Quote (ogsarticuno @ Jan 8 2019 09:55pm)
(...)
P(Y = y) = \sum_{i=1}^n P(Y = y | X = i) P(X = i)
= \sum_{i=y}^n (1/i) * (1/n)
= (1/n) \sum_{i=y}^n (1/i)
(...)
since P(Y = y | X = i) = 0 as soon as i < y.
Does it seem better like that ?
Also it's possible to replace your 'y' by the original 'x' :
P(Y = x) = \sum_{i=1}^n P(Y = x | X = i) P(X = i)
= \sum_{i=x}^n (1/i) * (1/n)
= (1/n) \sum_{i=x}^n (1/i)
And indeed, it sums to 1 (ouf !) :
Let S = sum_{x = 1}^{+infinity} P(Y = x).

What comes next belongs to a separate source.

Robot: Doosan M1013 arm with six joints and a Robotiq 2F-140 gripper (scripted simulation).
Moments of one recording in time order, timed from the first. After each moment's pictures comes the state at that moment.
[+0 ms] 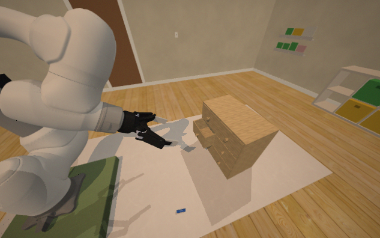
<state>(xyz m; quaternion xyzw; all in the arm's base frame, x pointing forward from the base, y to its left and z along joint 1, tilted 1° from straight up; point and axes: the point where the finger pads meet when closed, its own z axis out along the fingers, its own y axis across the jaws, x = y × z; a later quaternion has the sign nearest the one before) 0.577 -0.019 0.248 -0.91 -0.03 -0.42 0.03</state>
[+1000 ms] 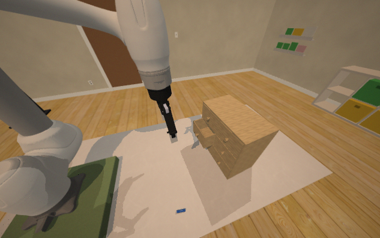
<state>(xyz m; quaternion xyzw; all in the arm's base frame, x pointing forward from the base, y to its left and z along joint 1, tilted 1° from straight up) 0.580 -0.019 0.267 -1.00 -0.02 -0.02 0.01</state>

S = sum_{x = 1}^n P(Y = x) since P(Y = x) = 0 as soon as x > n
S = sum_{x=1}^n (1/n) sum_{i=x}^n (1/i)
S = sum_{i=1}^n sum_{x=1}^i 1/(ni)
S = sum_{i=1}^n i/(ni)
S = sum_{i=1}^n (1/n)
S = n * (1/n)
S = 1